AutoML - automate machine learning

Machine learning enables the extraction of knowledge from data: a computer program learns patterns based on sample data and uses this as a basis to create forecasts for the future.

Machine learning is very useful for companies - for example to assess the success of new products or to identify the risks of certain business processes. Although a computer is responsible for generating knowledge in machine learning, this process is not autonomous.

ML-Process

The human being has a high manual part in this iterative process. The sequence of a classic ML process is usually as follows:

  • Data collection
  • Data viewing
  • Prepare the data
  • Feature engineering
  • Selection of the appropriate machine learning model and features
  • Training of the model (including hyperparameter search)
  • Prediction by the model

So far, all of these steps have been carried out separately. The goal of AutoML is to ** automatically execute ** all of these individual blocks. As a user, it is your job to provide the relevant data and, at the end of the process, to evaluate the predictions and make them usable in the business processes. AutoML process according to Olson Source: R. Olson et. al. (2016) "Evaluation of a Tree-based Pipeline Optimization Tool for Automating Data Science."

In the figure by [R. Olson et. al.] (https://arxiv.org/abs/1603.06212): from the raw data to the creation of the model, the entire process is automated (within the box).

All other steps run automatically with AutoML - without any human intervention.

Feature engineering automation

The AutoML process even goes so far that parts of the ** feature engineering ** are automated. So far, this complex task has been done by trained data engineering and data science experts. AutoML tries to automate this process.

Data is often in tabular form, but images, texts and videos in particular have to be preprocessed in order to make artificial neural networks more robust, for example.

The data used are referred to as features in machine learning. The better the features that describe the relationships between the target varibals, the easier it is to draw conclusions about future events.

Before this data can be evaluated, the feature engineering is necessary. Variables are calculated in order to best explain the relationships to the target variable.

Due to the complexity of feature engineering, human labor has always been necessary up to now. AutoML can also automate this task.

Classic machine learning and AutoML in comparison

When comparing it with classic ML processes, it becomes clear that AutoML has one advantage: the significant reduction in human labor.

The classic ML process not only requires a lot of working time, but also workers with special knowledge. The costs for skilled workers with a high level of training are considerable and it is difficult to put together a suitable team.

But the AutoML process alone does not add value to the company, but only when the results of the models in the business processes are used to support decision-making.
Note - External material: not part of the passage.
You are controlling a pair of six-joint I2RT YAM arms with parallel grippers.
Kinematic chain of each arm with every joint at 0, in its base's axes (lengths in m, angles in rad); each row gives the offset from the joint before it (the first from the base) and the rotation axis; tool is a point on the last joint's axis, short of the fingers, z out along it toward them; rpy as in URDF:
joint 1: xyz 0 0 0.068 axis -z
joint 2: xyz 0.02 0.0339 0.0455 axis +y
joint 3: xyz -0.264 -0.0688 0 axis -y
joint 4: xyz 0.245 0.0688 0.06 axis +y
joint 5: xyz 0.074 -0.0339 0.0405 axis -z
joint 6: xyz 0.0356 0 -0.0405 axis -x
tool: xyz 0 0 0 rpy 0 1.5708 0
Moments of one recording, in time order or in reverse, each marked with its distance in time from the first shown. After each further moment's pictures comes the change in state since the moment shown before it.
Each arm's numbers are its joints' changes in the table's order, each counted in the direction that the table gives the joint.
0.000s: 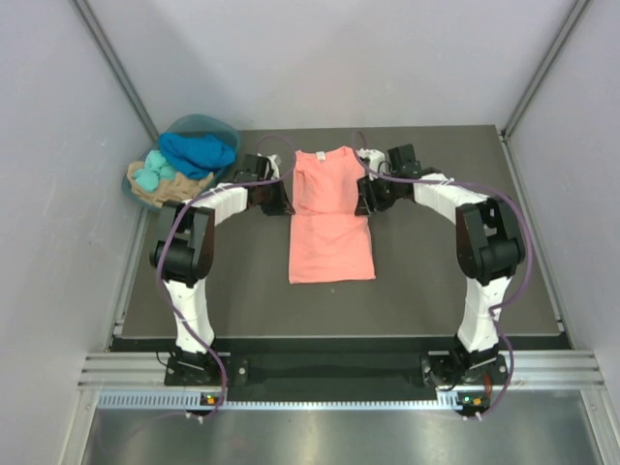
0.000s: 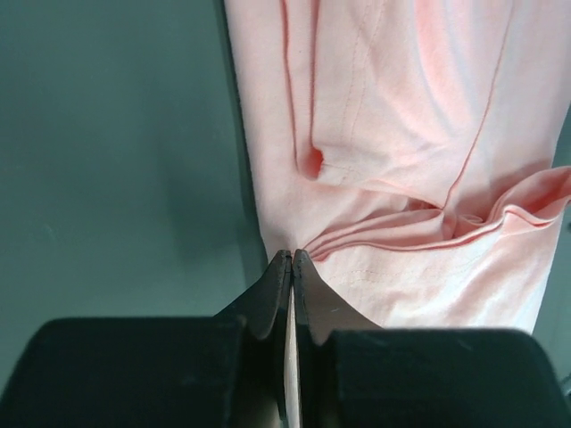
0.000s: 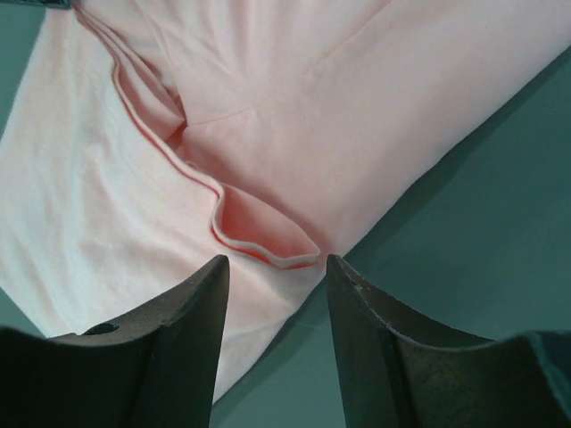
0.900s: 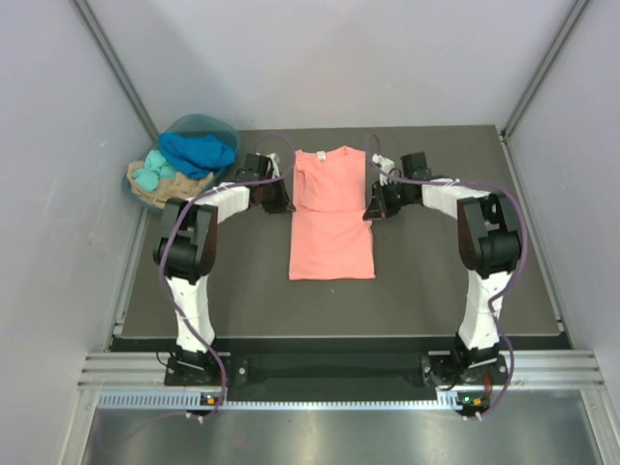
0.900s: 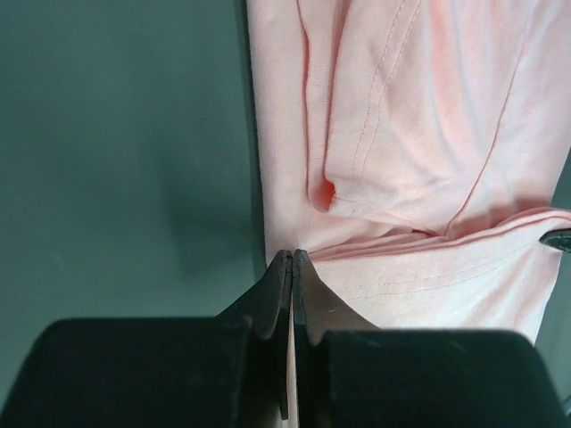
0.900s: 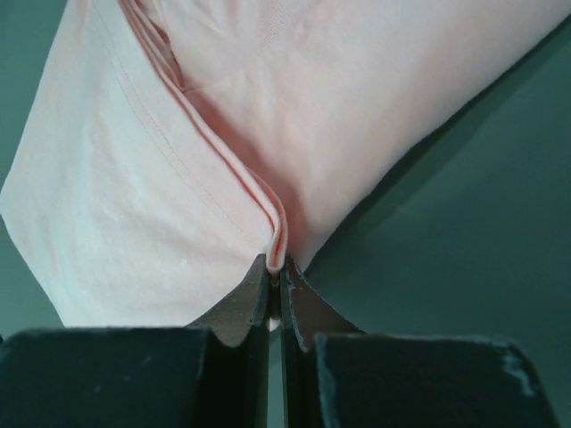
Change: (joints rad) left arm 0.001 0.042 0.036 -0.026 -0.027 0.045; right arm 0.085 0.072 -0.056 -0.063 -0.189 -0.005
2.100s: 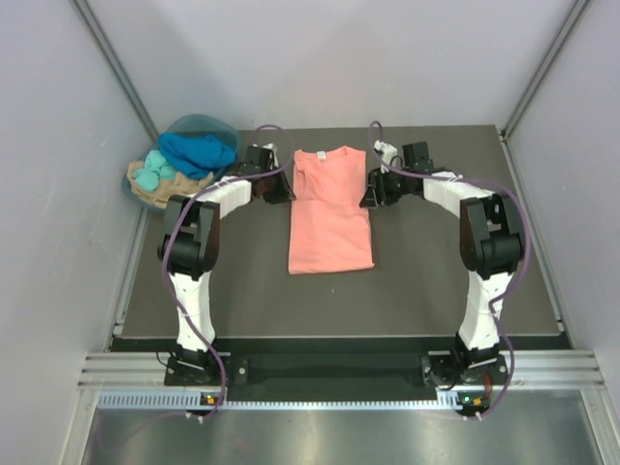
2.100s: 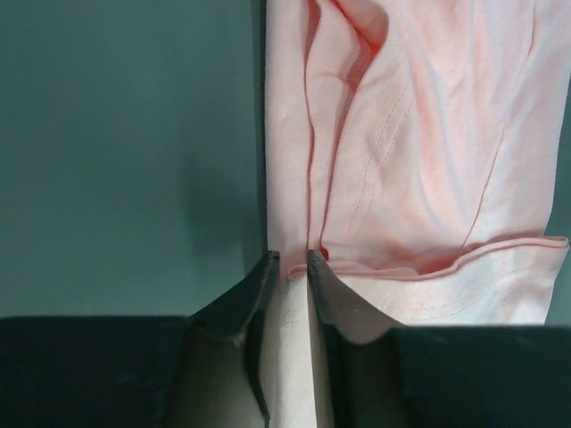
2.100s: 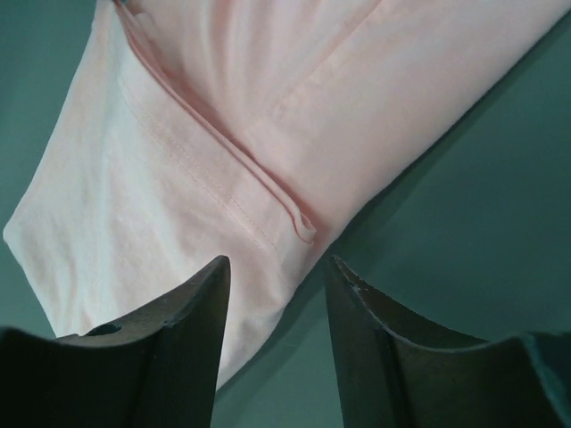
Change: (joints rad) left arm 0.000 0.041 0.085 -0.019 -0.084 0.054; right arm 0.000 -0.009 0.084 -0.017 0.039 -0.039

AutoML cannot do this transfer, so humans will continue to play a crucial role.

Technical knowledge also plays an important role in modeling, something AutoML cannot do either. Example of AutoML on the Google Cloud based on a Kaggle Data Science Challenge.
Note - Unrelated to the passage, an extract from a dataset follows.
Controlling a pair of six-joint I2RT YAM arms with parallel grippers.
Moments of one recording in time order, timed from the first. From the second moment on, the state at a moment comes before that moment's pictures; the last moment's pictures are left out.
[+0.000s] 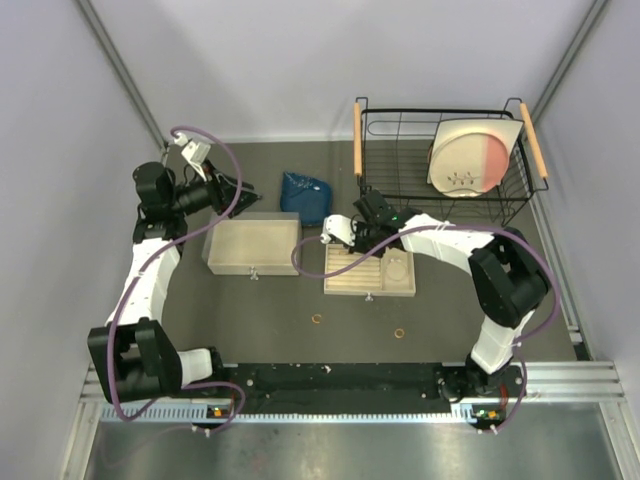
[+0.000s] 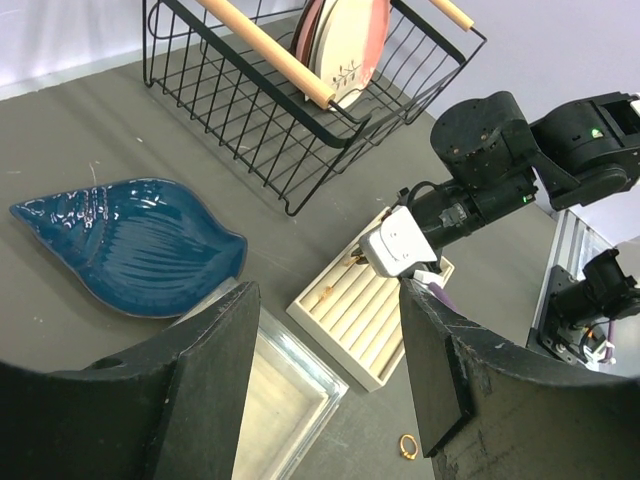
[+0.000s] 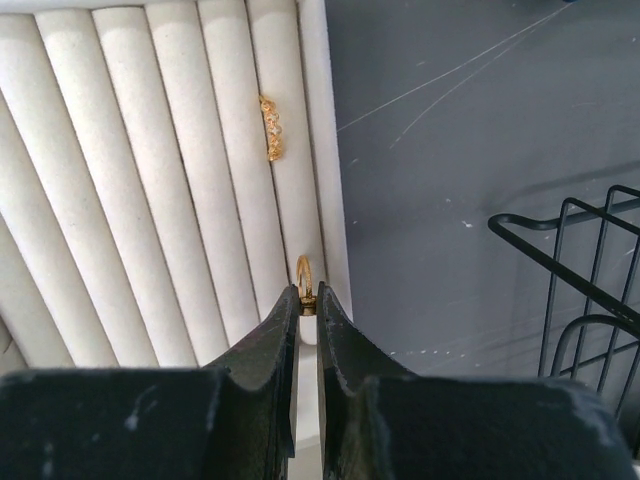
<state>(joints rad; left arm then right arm) 0.14 1.25 0.98 0.14 1.14 -0.28 0.67 1.76 1.17 -0.43 -0.10 -0.79</state>
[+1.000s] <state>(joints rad) 0.15 1.25 0.94 0.16 1.16 -0.28 0.68 1.82 1.17 -0.40 -0.08 -0.79</state>
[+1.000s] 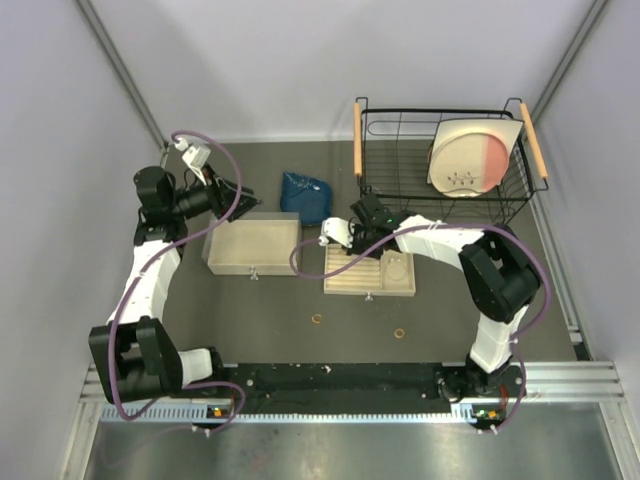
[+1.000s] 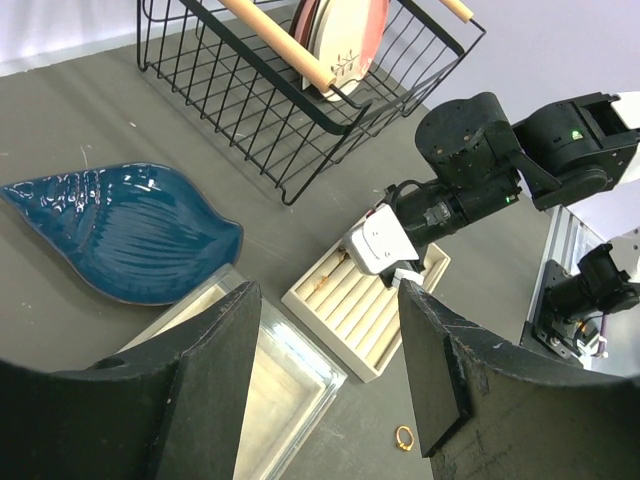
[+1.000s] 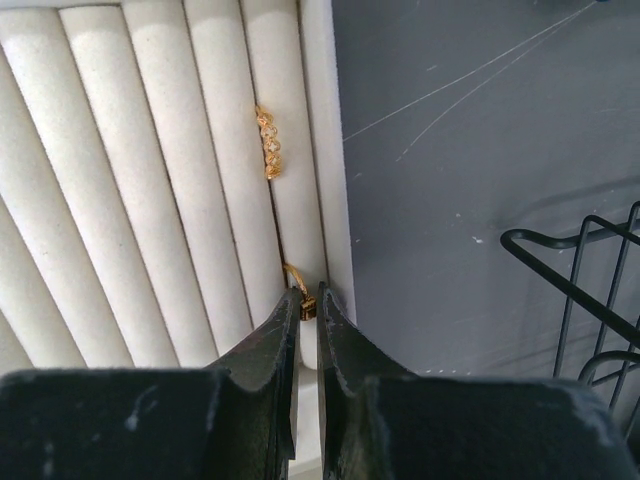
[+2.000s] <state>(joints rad) 0.15 1.25 0.94 0.14 1.13 -0.25 0.69 1.49 1.10 -0.62 -0.11 -0.68</state>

But what can we use AutoML for? A crucial point that I see for AutoML is the possibility for small companies to also use machine learning sensibly without employing an expensive team of specialists.

In the past, the cost of ML projects has been a major barrier to entry for smaller businesses. AutoML is supposed to change this - because significantly less special knowledge is required. This makes it much easier to apply machine learning.
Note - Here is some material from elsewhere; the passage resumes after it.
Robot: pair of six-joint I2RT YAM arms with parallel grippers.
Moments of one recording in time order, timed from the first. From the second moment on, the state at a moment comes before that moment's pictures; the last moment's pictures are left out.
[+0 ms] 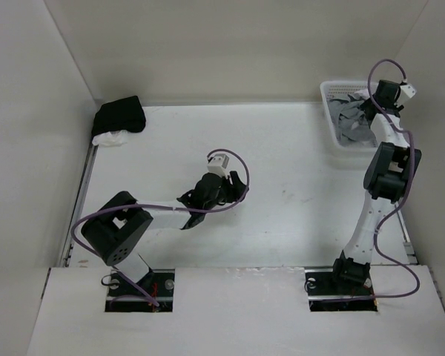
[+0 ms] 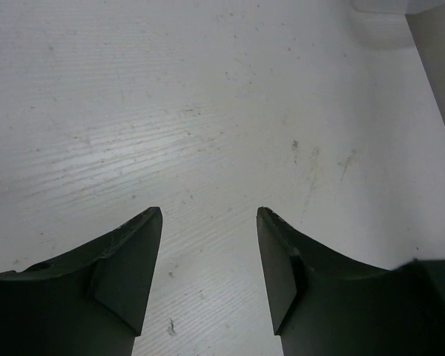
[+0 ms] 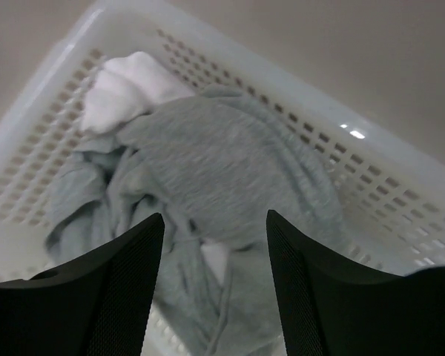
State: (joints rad) left arm -0.81 1.59 0.62 0.61 -0.12 -0.65; right arm -0.30 2.27 1.96 -0.19 0.34 0.54
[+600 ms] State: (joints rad) left arm -0.76 1.59 0.60 0.64 -0.08 -0.69; right arm -0.32 2.16 1.67 0.02 0.31 0.64
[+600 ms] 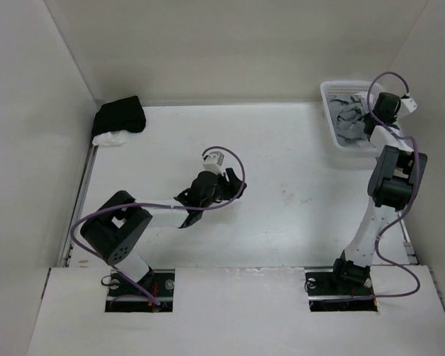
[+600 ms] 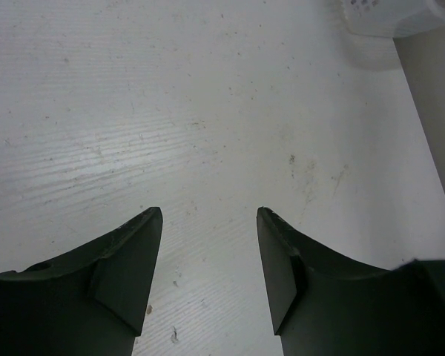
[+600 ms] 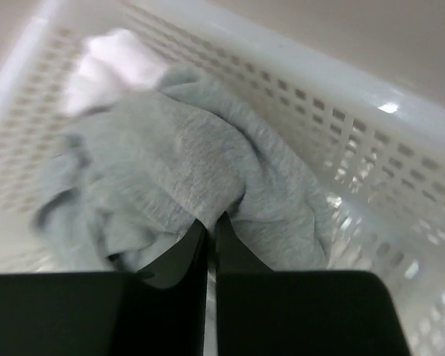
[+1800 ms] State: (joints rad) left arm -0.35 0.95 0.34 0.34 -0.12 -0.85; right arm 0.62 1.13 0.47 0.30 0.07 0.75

Advantages of AutoML at a glance

  • Faster results through automation
  • Lower costs due to less labor
  • Less susceptibility to errors
  • Use also possible for smaller businesses

AutoML Frameworks

Here the list of the most important AutoML frameworks and platforms:

automl-plattformen
AutoML Platform History. (Source: KDnuggets)

Natürlich gibt es noch viele weitere Anbieter und Lösungen, aber die oben genannten sind die wichtigen Akteure im AutoML-Feld.

Are data scientists obsolete now?

According to KDnuggets the AutoML frameworks are capable of building models well, but they cannot solve the most important tasks of a data scientist. A data scientist is still needed to mediate the technical exchange between technology and specialist area, to bring important specialist knowledge to the feature engineering and to specify the actual problem definition of the modeling.